I'm using ijson
to parse through large JSONs. I have this code, which should give me a dict
of values corresponding to the relevant JSON fields:
def parse_kvitems(kv_gen, key_list):
results = {}
for key in key_list:
results[key] = (v for k, v in kv_gen if k == key)
return results
with zipfile.ZipFile(fr'{directory}\{file}', 'r') as zipObj:
# Get a list of all archived file names from the zip
listOfFileNames = zipObj.namelist()
# Iterate over the file names
for fileName in listOfFileNames:
# Check filename endswith csv. dont extract, ijson wants bytes input and json.loads can run into memory issues with smash jsons.No documentation available
if fileName.endswith('.json'):
# Extract a single file from zip
with zipObj.open(fileName) as f:
#HERE:
records = ijson.kvitems(f, 'records.item')
data_list = ['id', 'features', 'modules', 'dbxrefs', 'description']
parsed_records = parse_kvitems(records, data_list) --> give me a dict of dict values that fall under the json headings in data_list
I think the kvitems object is acting like a generator and only making it through one run-through (I get the expected values for 'id'
, but the other data_list
keys in parsed_records
are empty).
To get around this I tried to make a list of duplicate kv_gen
's:
def parse_kvitems(kv_gen, key_list):
kv_list = [kv_gen] * len(key_list) #this bit
results = {}
for key, kv_gen in zip(key_list, kv_list):
results[key] = (v for k, v in kv_gen if k == key)
return results
This gave me the same error. I think mutability may be a culprit here, but I can't use copy
on the kvitems
object to see if this fixes it.
I then tried to use itertools.cycle()
, but this seems to be working in a way I don't understand:
def parse_kvitems(kv_gen, key_list):
infinite_kvitems = itertools.cycle(kv_gen)
results = {}
for key in key_list:
results[key] = (v for k, v in infinite_kvitems if k == key)
return results
Also, the below works (in the sense it gives me values that match what I see when I load a JSON with json.load()
):
records = ijson.kvitems(f, 'records.item')

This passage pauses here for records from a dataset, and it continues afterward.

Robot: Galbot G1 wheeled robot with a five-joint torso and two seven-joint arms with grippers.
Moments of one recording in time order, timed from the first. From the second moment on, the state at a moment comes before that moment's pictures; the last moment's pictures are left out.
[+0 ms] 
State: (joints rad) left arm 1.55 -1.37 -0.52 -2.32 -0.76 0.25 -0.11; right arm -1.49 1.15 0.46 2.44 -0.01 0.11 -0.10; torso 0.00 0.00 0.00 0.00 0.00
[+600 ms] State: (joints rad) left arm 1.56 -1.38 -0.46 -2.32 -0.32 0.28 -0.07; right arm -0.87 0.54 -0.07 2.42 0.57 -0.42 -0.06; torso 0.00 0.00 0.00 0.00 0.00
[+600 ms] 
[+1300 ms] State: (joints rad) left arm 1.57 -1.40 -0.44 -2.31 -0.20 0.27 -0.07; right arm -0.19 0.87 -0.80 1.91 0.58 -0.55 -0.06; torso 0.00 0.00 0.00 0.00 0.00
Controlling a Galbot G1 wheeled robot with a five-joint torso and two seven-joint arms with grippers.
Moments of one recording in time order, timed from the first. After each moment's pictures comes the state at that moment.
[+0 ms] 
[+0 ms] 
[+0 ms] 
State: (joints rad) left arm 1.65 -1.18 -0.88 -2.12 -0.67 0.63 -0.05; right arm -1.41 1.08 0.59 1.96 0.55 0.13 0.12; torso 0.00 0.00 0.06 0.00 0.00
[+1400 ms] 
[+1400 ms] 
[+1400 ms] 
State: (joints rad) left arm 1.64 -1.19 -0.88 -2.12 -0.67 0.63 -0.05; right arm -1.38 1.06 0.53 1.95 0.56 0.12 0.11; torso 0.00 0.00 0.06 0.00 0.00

ids = (v for k, v in records if k == 'id')
features = (v for k, v in records if k == 'features')
modules = (v for k, v in records if k == 'modules')
I'm just interested in why my function doesn't, especially when the records object is being run through multiple times above...
Edit for Rodrigo
You are not showing however how you find that your final dictionary has values for id but not for the other keys. I'm assuming it's only because you are iterating over the values under the parse_records['id'] values first. As you do so, the generator expression is then evaluated and the underlying kvitems generator is exhausted.

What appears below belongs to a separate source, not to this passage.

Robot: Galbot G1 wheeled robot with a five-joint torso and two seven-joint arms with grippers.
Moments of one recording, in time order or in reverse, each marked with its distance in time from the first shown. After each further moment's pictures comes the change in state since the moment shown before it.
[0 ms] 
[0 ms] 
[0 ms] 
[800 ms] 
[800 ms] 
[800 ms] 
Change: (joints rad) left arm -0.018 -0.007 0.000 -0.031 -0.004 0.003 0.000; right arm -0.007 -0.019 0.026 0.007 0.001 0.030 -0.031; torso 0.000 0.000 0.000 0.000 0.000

Yup, this is correct - I was converting each val to a list to check each key had a generator containing the same number of items, as I was worried a downstream zip operation might truncate some values if they had more objects than the smallest generator.

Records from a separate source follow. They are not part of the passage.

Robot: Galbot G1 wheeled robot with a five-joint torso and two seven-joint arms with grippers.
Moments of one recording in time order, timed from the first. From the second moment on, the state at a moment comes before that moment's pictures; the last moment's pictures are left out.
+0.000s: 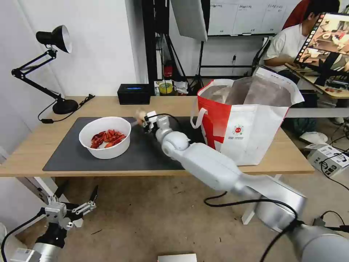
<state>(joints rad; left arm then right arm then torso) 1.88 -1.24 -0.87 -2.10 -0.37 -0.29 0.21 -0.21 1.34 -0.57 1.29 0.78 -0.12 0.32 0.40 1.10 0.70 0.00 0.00</state>
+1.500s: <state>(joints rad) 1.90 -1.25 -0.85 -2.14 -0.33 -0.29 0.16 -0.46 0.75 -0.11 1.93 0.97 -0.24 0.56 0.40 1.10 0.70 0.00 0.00</state>
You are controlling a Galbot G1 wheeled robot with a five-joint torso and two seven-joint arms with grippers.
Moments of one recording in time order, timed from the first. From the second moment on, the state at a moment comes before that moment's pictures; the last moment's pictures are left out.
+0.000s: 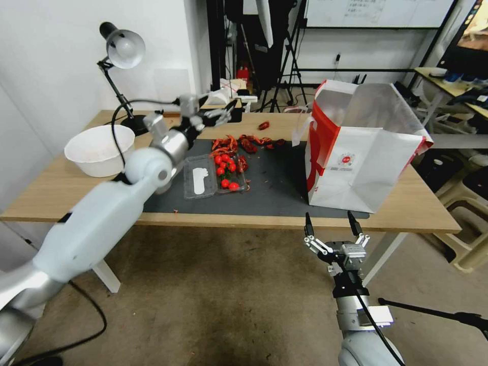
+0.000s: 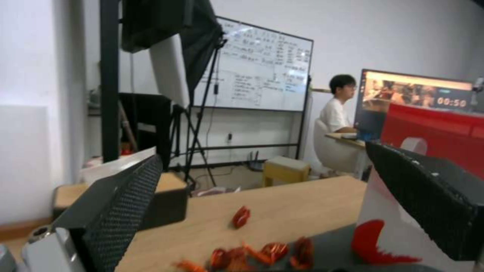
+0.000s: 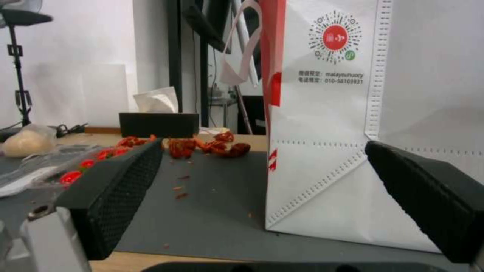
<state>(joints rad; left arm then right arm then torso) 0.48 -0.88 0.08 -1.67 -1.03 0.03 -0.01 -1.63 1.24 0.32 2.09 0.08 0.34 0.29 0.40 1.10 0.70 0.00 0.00</state>
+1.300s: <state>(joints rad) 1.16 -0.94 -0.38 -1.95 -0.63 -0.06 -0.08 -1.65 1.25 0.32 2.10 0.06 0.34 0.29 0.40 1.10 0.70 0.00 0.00</state>
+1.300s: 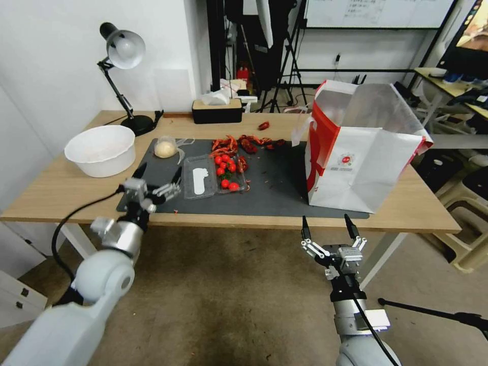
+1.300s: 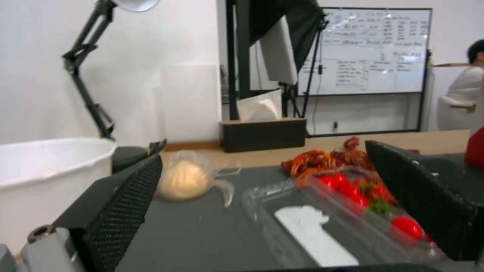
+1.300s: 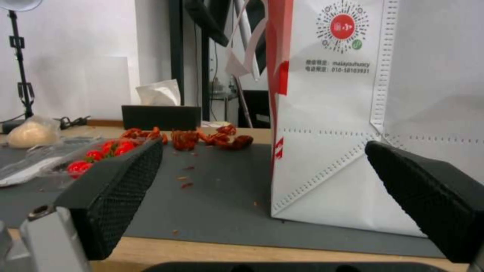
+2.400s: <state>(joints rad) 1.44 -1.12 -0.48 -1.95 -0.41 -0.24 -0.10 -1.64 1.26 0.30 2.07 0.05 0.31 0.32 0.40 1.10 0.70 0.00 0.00</state>
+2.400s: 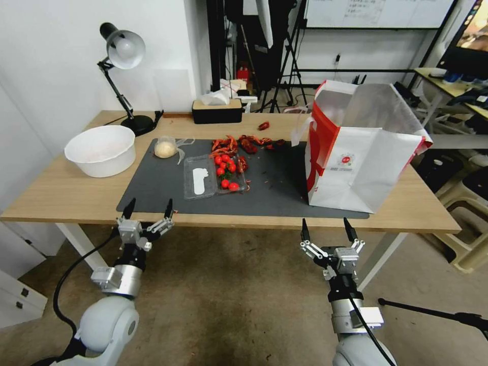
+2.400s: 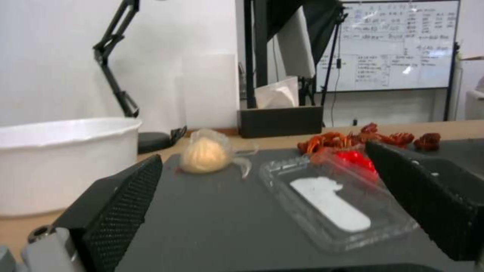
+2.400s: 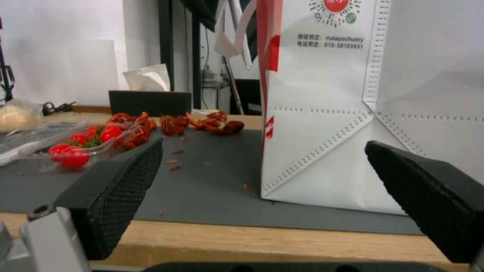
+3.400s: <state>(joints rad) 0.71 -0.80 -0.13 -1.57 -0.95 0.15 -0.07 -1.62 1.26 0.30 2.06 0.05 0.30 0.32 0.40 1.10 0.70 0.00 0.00</state>
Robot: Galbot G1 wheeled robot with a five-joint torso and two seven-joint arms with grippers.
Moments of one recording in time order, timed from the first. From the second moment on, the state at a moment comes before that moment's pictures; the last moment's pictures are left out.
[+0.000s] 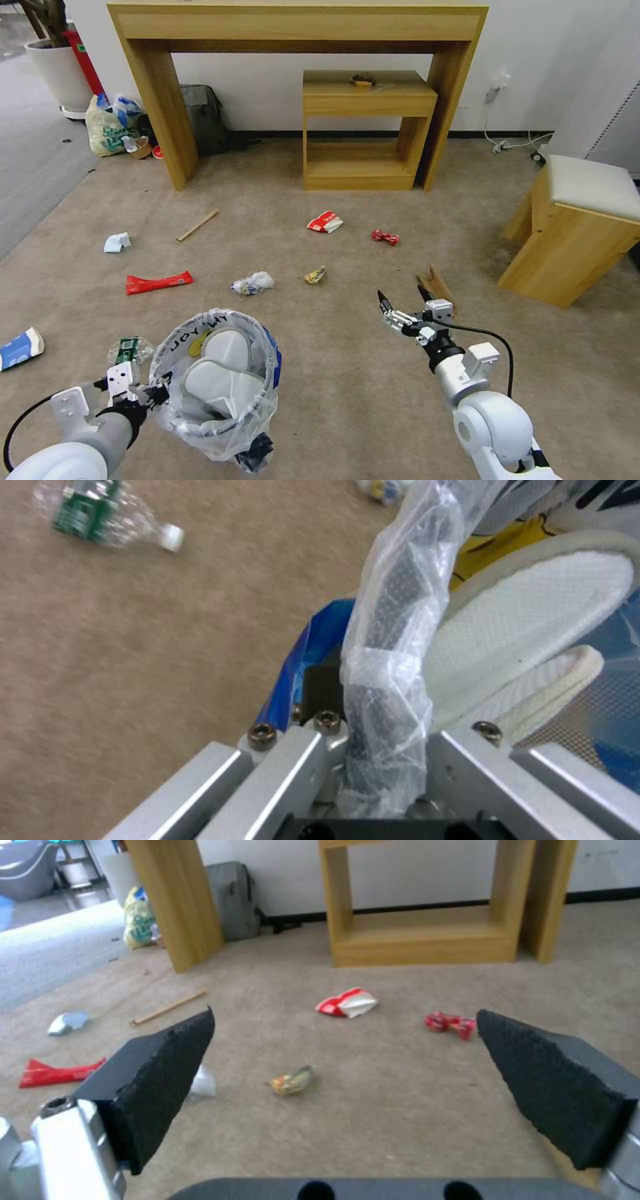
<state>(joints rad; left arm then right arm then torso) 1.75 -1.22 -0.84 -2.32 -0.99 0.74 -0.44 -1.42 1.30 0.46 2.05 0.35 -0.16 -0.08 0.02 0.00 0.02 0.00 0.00</state>
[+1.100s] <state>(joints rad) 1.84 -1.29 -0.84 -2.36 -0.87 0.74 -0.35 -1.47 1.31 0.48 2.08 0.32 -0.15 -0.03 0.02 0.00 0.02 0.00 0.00</state>
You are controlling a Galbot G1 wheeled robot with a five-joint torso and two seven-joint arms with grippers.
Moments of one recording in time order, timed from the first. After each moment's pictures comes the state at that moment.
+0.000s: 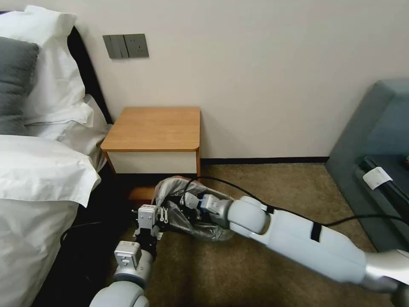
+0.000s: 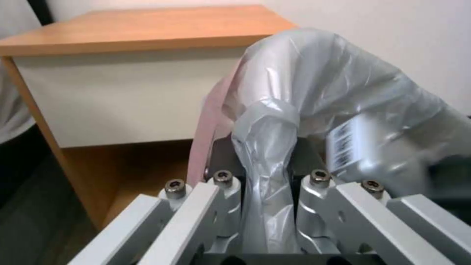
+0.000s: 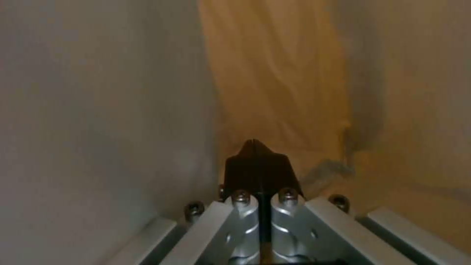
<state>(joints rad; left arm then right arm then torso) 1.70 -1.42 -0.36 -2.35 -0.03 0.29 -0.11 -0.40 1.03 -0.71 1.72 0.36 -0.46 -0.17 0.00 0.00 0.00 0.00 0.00</state>
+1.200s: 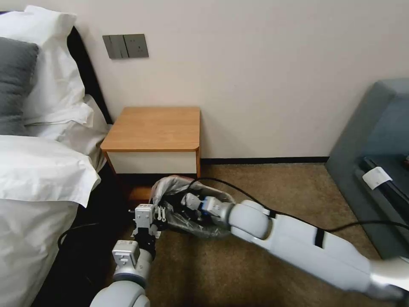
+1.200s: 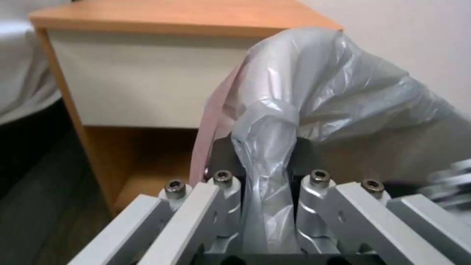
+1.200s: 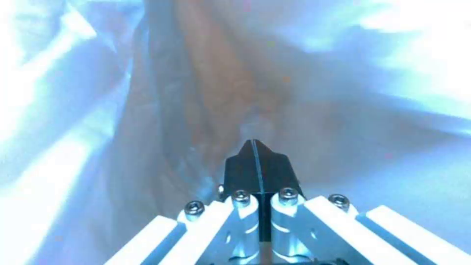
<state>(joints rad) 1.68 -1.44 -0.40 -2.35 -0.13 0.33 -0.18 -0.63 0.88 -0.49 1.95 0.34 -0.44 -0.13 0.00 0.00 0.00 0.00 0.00</state>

I didn't convert to a list in the function as I thought a generator would be a better object to return (less memory intensive etc), which I could then convert to a list of I needed to outside the function.
You say that your finally piece of code works as expected. This is the only bit that surprises me, specially if you really, really inspected (i.e., evaluated) all three of the generator expressions after you created them. If you could clarify if that's the case it would be interesting; otherwise if you created all three generator expressions, but then evaluated one or the other, then there are no surprises here (because of the "About result collection" explanation).
Basically, it gave me the values I was expecting when I ran through the items as a zipped collection of generators and appended the items to a list. But this might need some more investigation, the JSONs are quite convoluted so I might have missed something.